**Task prompt:** Scan the material that follows. Copy every line containing the word "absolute".

Dataset content START

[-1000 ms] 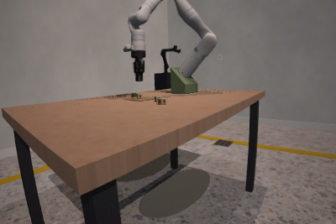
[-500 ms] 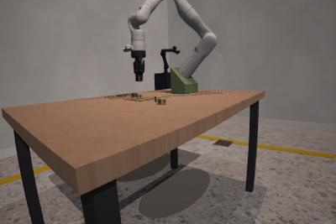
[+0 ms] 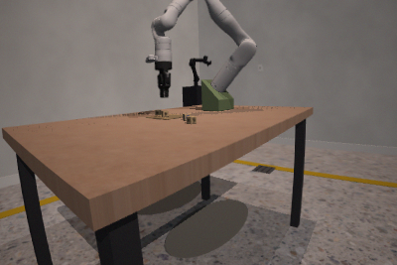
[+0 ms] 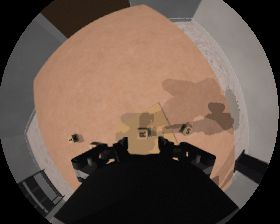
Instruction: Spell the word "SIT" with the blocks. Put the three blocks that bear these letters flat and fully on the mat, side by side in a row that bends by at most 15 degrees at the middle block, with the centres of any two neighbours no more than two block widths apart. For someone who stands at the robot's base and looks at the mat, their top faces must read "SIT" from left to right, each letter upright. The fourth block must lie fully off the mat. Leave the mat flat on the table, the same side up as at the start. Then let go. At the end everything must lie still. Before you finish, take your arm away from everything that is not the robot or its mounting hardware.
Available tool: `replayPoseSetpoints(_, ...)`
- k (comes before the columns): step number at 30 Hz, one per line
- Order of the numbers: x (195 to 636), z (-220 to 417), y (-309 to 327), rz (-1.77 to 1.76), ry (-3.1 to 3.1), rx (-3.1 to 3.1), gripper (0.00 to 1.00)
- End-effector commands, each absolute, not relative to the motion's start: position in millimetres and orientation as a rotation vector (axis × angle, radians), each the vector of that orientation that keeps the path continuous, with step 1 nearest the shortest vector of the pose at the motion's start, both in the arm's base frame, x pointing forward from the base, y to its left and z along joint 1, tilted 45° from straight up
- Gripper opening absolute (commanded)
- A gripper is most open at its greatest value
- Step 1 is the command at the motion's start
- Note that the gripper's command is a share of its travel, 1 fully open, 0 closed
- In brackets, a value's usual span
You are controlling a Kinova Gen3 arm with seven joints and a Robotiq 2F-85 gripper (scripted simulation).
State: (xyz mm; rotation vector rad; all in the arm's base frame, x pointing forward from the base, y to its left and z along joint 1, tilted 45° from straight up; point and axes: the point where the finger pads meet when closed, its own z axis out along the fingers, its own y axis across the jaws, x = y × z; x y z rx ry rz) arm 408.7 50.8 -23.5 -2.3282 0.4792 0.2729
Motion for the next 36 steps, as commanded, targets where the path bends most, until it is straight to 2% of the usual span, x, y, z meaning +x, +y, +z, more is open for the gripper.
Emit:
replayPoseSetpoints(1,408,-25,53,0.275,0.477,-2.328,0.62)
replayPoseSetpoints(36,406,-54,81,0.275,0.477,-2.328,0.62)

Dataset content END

**Answer section:**
- End-effector commands, each absolute, not relative to the motion's start: position in millimetres and orientation as a rotation vector (axis × angle, radians), each the vector of that orientation that keeps the path continuous, with step 1 nearest the shortest vector of the pose at the motion's start, both in the arm's base frame, x pointing forward from the base, y to its left and z along joint 1, tilted 45° from straight up
- Gripper opening absolute (commanded)

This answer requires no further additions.